Das Gehegemanagement unterschied sich in allen 56 Parks nur unwesentlich und hatte keinen Einfluss auf das Vorkommen von STEC/EPEC. Lediglich Parks, in

denen der Tierpfleger selbst landwirtschaftliche Nutztierhaltung betrieb, waren 2009 signifikant (p=0,0033) weniger STEC/EPEC-positiv. Möglicherweise sind diese Tierpfleger was die Infektions- und Seuchengefahr betrifft sensibilisierter, was evtl.

zu einer besseren Hygiene und somit geringerer Reinfektion der Tiere führt. Die Gehege wurden zum größten Teil (87,5%) täglich, jedoch sowohl Ställe als auch Ausläufe zu über 80% nur trocken gereinigt. Ein Handwaschbecken für Besucher in unmittelbarer Nähe zum Streichelgehege gab es erfreulicherweise in über der Hälfte (53,6%) der untersuchten Zoos, doch leider werden die Besucher nur in 12,5% auf die Möglichkeit des Händewaschens hingewiesen. Allerdings ist eine abschließende Beurteilung z.B. der Erregerverschleppung innerhalb des Zoos sowie die Übertragung auf Besucher nicht möglich, da weder Nichtstreicheltiere noch Besucher bezüglich STEC/EPEC untersucht wurden.
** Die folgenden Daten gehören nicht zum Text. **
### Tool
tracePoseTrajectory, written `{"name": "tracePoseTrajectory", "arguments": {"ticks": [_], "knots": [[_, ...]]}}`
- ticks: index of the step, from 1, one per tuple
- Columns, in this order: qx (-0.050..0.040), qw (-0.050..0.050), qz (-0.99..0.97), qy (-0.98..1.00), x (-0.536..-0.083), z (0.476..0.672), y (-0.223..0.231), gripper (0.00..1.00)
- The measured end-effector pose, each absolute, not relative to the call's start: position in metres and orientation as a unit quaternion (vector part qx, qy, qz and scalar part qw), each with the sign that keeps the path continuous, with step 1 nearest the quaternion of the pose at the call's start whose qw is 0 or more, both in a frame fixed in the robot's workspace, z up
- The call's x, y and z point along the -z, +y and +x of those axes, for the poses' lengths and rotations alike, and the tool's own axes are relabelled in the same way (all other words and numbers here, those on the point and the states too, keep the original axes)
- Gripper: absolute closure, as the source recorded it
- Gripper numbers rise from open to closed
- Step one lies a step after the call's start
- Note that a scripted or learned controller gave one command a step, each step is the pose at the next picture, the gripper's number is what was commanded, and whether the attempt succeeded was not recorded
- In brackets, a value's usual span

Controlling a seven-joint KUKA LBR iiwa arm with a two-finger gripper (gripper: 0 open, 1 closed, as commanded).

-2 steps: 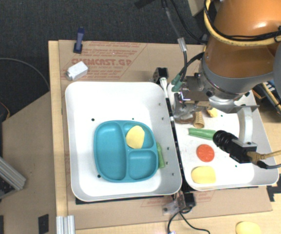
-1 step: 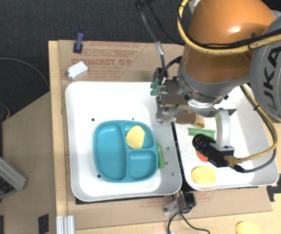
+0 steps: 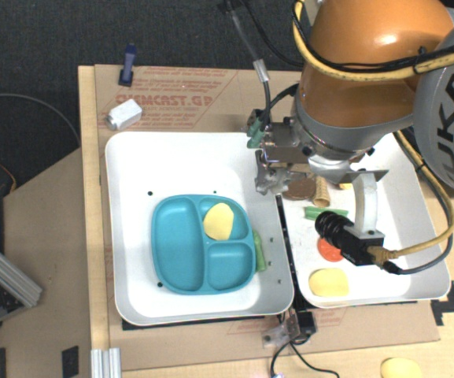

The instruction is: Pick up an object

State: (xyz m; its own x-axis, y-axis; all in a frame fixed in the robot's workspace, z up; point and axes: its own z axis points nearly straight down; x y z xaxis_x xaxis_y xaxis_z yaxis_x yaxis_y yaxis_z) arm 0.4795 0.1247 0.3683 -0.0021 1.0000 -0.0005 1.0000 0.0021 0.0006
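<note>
**A:** Where is the gripper [image 3: 270,181]?

**B:** Just past the far right corner of the teal plate [image 3: 181,246], above the seam where the left bin [image 3: 124,211] meets the right bin [image 3: 423,211]. The bulky wrist hides most of it, so I cannot tell whether it is spread or closed.

**A:** What could it pick?

**B:** The yellow fruit [image 3: 219,221] lies in the plate's far right compartment. A green strip [image 3: 259,252] rests against the plate's right edge. Right of the plate, across the seam, are a tan cone [image 3: 323,188], a green piece [image 3: 315,213], a red piece [image 3: 326,248] and a yellow lump [image 3: 329,282].

**A:** How should it go about it?

**B:** I'd settle on one target, likely the fruit or the cone, as they're closest. It should centre directly above that target before descending, because here it would meet the bin walls. The fruit looks rounded and may roll against the plate's rib, so I'd close across its narrower width. The plate might also slide, so lift slowly and straight up.
</note>
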Motion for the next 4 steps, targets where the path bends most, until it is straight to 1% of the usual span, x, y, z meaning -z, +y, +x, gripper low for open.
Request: {"name": "tracePoseTrajectory", "arguments": {"ticks": [4], "knots": [[-0.0023, 0.003, 0.705, 0.709, -0.409, 0.481, 0.127, 1.0]]}}
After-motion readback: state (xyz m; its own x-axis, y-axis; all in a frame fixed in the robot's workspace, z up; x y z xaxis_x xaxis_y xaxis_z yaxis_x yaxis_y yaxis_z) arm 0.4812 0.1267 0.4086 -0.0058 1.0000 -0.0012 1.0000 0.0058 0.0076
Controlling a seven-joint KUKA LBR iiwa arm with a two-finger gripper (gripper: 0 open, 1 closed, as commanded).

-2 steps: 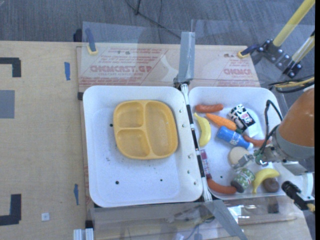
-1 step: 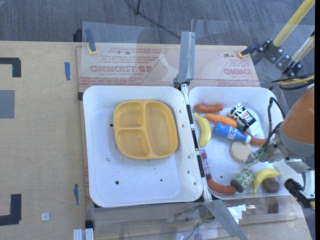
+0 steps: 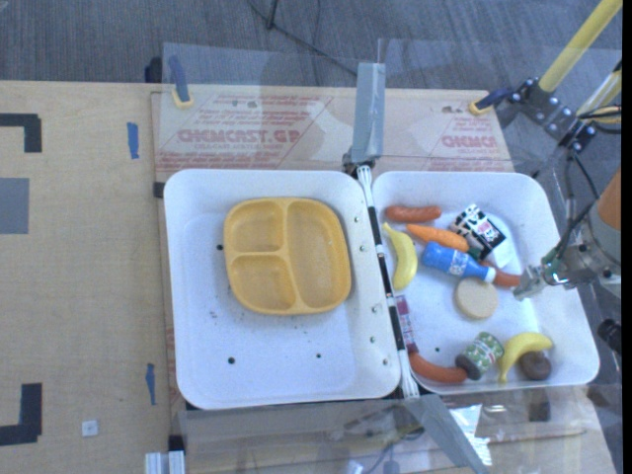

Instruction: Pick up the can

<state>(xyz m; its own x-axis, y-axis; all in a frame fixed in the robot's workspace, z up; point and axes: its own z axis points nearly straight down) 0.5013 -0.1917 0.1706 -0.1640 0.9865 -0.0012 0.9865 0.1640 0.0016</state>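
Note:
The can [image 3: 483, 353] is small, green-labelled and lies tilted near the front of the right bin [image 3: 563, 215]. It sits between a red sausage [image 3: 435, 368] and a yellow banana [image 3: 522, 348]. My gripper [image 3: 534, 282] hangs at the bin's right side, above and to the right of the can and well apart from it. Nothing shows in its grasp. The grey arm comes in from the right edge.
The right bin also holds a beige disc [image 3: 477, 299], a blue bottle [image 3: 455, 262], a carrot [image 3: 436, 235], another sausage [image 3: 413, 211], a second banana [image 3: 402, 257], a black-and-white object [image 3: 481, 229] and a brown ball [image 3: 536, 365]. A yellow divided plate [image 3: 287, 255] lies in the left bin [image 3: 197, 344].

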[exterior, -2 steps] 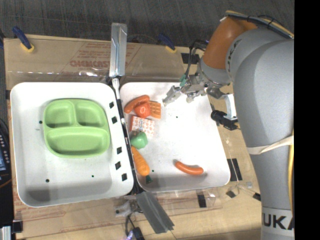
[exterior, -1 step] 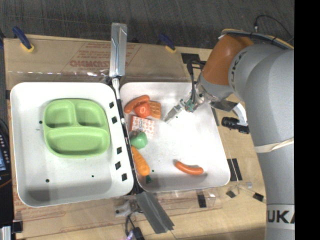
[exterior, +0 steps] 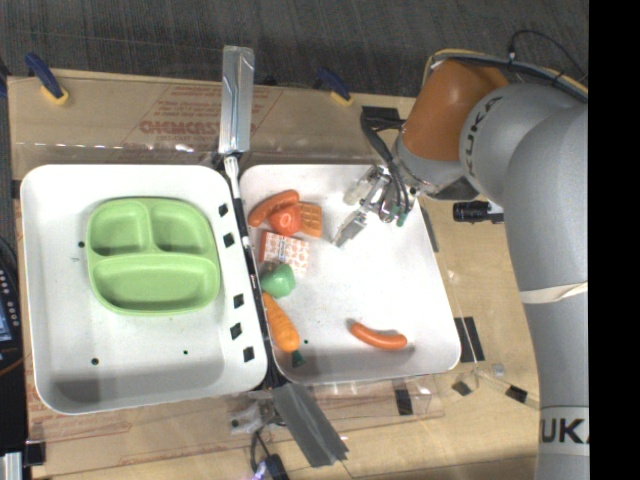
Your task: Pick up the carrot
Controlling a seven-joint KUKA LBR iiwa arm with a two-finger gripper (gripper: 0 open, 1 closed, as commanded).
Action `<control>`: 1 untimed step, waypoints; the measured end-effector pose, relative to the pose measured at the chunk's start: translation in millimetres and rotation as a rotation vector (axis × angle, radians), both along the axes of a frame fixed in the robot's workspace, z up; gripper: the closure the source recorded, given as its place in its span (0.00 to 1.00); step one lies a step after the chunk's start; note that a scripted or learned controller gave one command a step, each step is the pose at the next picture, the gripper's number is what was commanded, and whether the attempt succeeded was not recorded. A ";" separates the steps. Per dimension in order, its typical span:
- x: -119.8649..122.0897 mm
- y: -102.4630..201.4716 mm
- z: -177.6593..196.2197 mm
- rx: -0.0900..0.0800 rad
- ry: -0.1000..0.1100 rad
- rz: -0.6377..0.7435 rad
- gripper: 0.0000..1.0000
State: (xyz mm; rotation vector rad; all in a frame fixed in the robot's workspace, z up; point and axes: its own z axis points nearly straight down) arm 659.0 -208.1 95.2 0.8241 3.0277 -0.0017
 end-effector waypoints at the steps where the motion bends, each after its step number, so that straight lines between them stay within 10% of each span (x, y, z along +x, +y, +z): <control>1: -18.2 0.3 -2.5 0.001 0.004 0.825 0.00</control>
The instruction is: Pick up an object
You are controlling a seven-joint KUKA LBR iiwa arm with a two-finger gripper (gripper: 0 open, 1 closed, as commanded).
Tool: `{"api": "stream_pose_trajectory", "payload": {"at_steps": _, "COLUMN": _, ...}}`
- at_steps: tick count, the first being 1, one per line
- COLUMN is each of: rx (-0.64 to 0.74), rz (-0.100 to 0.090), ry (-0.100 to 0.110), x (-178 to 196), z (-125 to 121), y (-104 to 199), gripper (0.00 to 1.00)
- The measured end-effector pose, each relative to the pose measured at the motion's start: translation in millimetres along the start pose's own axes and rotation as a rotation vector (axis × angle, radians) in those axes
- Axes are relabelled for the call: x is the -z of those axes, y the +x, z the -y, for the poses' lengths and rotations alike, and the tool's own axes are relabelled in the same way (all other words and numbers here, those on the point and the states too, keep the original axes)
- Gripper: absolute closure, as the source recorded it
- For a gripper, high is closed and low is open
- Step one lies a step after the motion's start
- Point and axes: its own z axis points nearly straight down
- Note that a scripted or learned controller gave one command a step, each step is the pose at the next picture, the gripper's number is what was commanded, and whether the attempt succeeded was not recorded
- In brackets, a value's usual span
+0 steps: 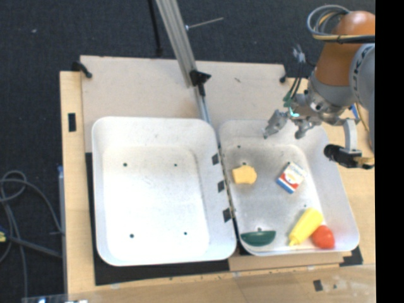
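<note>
Nearest the camera, at the front rim of the right bin point(346, 197), lie a green piece point(258, 237), a yellow object point(305, 225) and a red ball point(324, 237); further back lie a yellow block point(244, 175) and a small box point(290, 178). Beyond them the end effector point(288, 126) hangs spread and empty over the far rim, so I judge the picking not yet begun.

The arm point(344, 55) is grey, with a rounded orange band above the wrist. Pale grey cable loops arch over the top of the band. Below the band sits a darker grey wrist flange, with a small green-blue light at its left edge. The gripper point(289, 127) is metallic grey with 2 short, angular fingers point(274, 126). To the gripper's right, a black fitting with a white bracket juts from the arm.
</note>
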Motion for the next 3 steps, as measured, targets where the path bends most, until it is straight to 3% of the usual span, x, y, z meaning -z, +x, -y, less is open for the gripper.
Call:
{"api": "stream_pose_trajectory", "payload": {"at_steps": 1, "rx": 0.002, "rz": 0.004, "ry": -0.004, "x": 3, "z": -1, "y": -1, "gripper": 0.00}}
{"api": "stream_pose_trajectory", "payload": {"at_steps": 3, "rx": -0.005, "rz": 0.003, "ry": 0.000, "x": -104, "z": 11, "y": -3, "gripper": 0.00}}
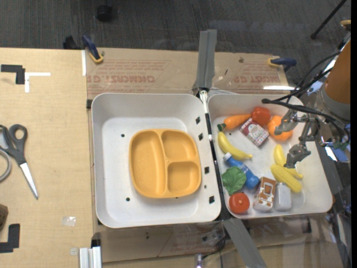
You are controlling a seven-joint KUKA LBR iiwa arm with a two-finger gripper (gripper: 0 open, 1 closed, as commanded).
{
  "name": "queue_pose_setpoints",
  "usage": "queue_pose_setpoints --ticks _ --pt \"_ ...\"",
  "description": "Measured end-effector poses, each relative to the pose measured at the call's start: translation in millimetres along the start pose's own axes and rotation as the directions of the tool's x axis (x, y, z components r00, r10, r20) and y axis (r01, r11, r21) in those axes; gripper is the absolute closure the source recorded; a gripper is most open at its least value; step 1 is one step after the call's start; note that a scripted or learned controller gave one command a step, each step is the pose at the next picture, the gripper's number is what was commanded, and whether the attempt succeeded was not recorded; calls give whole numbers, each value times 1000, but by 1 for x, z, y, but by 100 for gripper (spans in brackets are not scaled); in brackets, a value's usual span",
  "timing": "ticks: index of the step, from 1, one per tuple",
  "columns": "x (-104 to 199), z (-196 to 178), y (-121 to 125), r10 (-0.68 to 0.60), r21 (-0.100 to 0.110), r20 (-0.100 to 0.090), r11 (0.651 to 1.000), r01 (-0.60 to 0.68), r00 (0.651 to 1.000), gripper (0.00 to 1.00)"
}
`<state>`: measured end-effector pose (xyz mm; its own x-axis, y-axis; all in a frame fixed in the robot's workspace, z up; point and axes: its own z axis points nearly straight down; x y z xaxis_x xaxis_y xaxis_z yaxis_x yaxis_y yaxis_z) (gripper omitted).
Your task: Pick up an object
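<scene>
The right bin (318, 205) holds several toy foods: a carrot (237, 120), a red pepper (260, 115), an orange fruit (276, 129), a red-and-white carton (255, 133), a banana (228, 146), a blue bottle (245, 172), green lettuce (234, 178), a tomato (239, 202), a snack box (266, 191), a pale block (283, 197) and yellow corn (287, 177). My gripper (290, 140) hangs low over the bin's right side and is open. One fingertip is by the orange fruit, the other just above the corn. Nothing sits between the fingers.
The left bin (106, 149) holds an orange divided plate (165, 163). Scissors (21, 155) lie on the bench at far left. Cables and the arm's orange band (340, 82) crowd the right bin's right edge. Blue clamps (92, 49) grip the cardboard behind the bins.
</scene>
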<state>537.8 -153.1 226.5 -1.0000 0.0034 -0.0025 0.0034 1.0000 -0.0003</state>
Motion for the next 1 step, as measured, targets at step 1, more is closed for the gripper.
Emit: queue_pose_setpoints --ticks 1 --pt "59 128 -18 111 0 0 994 -111 994 0"
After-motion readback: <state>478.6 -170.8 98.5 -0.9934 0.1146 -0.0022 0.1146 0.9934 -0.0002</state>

Abschließend bleibt zu sagen, dass in Anbetracht der jährlichen Besucherzahlen und den bisher nur wenigen nachgewiesenen Infektionen, die tatsächlich auf einen Besuch im Streichelgehege zurückzuführen sind, die Infektionsgefahr in deutschen Streichelzoos trotz der hohen STEC/EPEC-Prävalenz relativ gering ist. Die gewissenhafte Einhaltung einiger einfacher Hygieneregeln seitens der Besucher wird dafür jedoch vorausgesetzt. Die sachliche Aufklärung und Sensibilisierung der Besucher sowie Tierpfleger gegenüber Zoonoserisiken ist Aufgabe des Parkbetreibers und sollte in den meisten deutschen Streichelzoos verbessert werden. Die vorliegende Arbeit ist die bisher umfangreichste durchgeführte Studie zur Erhebung des STEC/EPEC-Vorkommens in deutschen Streichelgehegen. Auch wenn in diesen Untersuchungen keine signifikanten regionalen, den Zootyp betreffenden oder Gehegemanagement bedingten Unterschiede bezüglich des STEC/EPEC-Vorkommens belegt werden konnten, so sind die gewonnenen Ergebnisse trotz des Methodenwechsels zumindest bedingt auf die STEC/EPEC-Situation in den gesamten deutschen Streichelzoos übertragbar.